Emerging infrastructure risks with AI
Data centre operators face several infrastructure-related risks which must be managed proactively:
- Energy Consumption and Sustainability: AI workloads require power-hungry GPUs and cooling systems, raising risks of operational disruptions and regulatory penalties linked to carbon footprint and sustainability targets.
- Cybersecurity Attacks: data centres face increasing threats from AI-targeted hacking, ransomware, and adversarial attacks designed to manipulate AI outputs or extract sensitive data.
- Supply Chain and Vendor Risks: dependence on third-party AI cloud providers and data centre operators introduces risks of service outages, data leaks, and compliance failures.
- Model and Data Integrity Risks: ensuring the integrity and security of AI training data and model artifacts stored and processed internally is crucial to prevent bias, drift, or corruption caused by infrastructure vulnerabilities.

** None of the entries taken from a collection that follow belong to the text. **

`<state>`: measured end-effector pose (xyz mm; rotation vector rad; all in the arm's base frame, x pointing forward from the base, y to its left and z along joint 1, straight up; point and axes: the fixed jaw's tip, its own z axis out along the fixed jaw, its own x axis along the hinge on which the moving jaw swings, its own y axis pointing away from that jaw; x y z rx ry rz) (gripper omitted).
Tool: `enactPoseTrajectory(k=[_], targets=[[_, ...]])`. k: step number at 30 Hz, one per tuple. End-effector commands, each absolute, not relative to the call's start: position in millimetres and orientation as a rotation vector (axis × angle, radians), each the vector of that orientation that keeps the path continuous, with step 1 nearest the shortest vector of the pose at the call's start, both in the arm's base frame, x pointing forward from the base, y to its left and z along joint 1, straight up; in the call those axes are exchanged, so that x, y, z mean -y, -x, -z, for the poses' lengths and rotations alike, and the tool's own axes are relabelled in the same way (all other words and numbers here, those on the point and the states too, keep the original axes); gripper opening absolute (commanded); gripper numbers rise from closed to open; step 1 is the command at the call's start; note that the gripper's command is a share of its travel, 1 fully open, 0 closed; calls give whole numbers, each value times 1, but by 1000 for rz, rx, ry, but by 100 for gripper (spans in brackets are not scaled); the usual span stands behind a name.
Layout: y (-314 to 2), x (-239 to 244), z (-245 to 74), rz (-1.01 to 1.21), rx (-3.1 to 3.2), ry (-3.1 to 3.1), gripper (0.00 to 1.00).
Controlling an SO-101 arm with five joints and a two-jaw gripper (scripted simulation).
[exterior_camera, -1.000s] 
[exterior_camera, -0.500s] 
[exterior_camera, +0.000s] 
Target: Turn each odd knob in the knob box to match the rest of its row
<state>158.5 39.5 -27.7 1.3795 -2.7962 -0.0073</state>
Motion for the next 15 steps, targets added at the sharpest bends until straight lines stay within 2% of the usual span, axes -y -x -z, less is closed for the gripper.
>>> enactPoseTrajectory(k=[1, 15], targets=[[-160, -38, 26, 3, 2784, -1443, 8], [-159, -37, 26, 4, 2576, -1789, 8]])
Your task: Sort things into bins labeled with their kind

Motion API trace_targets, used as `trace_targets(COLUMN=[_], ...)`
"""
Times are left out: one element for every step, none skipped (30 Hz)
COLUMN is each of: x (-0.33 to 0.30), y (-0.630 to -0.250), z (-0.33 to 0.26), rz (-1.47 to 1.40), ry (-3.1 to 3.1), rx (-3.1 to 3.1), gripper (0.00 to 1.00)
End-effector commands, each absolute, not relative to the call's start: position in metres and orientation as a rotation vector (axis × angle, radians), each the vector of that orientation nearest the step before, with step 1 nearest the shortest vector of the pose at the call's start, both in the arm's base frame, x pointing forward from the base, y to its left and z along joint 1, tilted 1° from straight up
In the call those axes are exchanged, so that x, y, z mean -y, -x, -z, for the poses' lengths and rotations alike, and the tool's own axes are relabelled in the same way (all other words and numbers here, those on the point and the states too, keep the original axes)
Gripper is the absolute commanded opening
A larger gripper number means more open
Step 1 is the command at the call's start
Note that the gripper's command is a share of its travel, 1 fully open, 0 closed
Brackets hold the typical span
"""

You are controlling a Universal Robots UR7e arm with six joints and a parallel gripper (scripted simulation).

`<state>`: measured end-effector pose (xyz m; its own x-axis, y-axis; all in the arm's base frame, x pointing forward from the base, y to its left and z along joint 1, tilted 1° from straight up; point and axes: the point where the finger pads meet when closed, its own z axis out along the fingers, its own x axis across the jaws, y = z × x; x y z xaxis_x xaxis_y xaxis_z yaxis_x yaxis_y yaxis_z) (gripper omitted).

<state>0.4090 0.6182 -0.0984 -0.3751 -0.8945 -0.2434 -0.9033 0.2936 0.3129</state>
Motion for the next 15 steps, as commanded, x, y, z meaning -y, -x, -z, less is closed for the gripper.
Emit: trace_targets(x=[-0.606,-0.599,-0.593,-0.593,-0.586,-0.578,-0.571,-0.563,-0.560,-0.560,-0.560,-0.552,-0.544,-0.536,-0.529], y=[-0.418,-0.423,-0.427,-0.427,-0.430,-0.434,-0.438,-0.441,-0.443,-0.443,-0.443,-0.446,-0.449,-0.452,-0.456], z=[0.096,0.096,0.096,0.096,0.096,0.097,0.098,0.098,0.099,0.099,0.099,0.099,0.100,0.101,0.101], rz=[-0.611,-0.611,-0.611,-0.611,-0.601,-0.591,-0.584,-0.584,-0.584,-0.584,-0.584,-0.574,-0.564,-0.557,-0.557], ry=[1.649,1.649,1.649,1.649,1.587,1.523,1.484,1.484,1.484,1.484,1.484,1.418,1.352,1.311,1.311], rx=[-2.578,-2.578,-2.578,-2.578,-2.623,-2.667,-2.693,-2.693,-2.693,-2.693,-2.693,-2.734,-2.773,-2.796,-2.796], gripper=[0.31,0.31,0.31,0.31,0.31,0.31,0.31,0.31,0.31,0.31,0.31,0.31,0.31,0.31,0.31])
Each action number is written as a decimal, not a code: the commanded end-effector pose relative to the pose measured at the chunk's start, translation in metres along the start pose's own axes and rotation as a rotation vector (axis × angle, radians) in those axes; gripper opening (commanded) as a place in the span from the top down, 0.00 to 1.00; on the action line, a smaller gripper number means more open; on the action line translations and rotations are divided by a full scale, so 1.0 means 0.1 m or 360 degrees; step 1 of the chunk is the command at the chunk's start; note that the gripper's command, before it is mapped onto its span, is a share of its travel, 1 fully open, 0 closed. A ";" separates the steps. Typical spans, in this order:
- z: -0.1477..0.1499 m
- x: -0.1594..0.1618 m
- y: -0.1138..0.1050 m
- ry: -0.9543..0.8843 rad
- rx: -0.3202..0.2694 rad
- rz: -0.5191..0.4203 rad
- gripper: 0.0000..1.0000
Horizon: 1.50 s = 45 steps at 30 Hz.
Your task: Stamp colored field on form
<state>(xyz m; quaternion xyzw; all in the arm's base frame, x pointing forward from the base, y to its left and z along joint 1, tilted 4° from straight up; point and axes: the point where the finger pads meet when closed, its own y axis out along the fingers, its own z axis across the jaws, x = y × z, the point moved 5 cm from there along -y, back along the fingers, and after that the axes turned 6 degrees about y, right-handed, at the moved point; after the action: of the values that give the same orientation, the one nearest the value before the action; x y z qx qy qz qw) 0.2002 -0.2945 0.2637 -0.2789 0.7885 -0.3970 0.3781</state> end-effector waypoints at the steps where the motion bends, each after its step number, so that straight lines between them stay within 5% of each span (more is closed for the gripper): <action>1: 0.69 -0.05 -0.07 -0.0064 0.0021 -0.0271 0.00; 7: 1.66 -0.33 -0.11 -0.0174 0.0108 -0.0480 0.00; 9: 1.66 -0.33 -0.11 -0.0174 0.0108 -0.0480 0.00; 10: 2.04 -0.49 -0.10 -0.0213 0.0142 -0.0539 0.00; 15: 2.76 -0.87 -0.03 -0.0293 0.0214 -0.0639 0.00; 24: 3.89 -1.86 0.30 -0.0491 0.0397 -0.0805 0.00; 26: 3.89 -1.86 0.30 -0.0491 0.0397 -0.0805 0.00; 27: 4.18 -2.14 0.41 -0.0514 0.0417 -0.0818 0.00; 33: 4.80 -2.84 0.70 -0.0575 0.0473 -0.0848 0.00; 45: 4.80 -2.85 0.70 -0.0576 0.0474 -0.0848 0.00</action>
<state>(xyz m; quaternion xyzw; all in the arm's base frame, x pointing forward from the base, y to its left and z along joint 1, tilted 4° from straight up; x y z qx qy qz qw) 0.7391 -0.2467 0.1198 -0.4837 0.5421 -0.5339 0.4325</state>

Best practices to manage these intersecting risks include:
- Energy and Resource Management: deploy AI-driven environmental controls in data centres for optimised energy efficiency and to maintain sustainable operations without compromising AI workloads.
- Robust Cybersecurity Posture: integrate AI-focused threat detection with traditional safeguards, including zero trust access models and encryption at rest and in transit.
- Integrated Risk Governance: ensure AI risk governance frameworks incorporate data centre operational risk assessments, resilience planning, and incident response aligned with organisational risk appetite.
- Vendor and Supply Chain Oversight: screen third-party providers for compliance with AI and infrastructure risk standards, maintain redundancy plans, and enforce SLAs covering AI service availability.
- Transparency and Auditability: maintain detailed logging of AI-related infrastructure events and model handling processes to support regulatory compliance and forensic investigation.
- Human Oversight and Continuous Monitoring: combine automated monitoring and human review to detect anomalies and performance degradation, including AI model drift caused by infrastructure factors.
Conclusion: ensuring resilience at the AI-data centre nexus
In 2025, data centres are more than computing facilities — they are critical enablers and risk management hubs in the AI ecosystem. The global data centre market has more than tripled its IT power capacity over the past decade and is expected to grow from 81 GW in 2024 to approximately 222 GW by 2030, reflecting compound annual growth rates around 13-18% depending on forecasts. This unprecedented scale of expansion makes addressing sustainability, supply constraints, and cost volatility among the top priorities for data centre ecosystem stakeholders.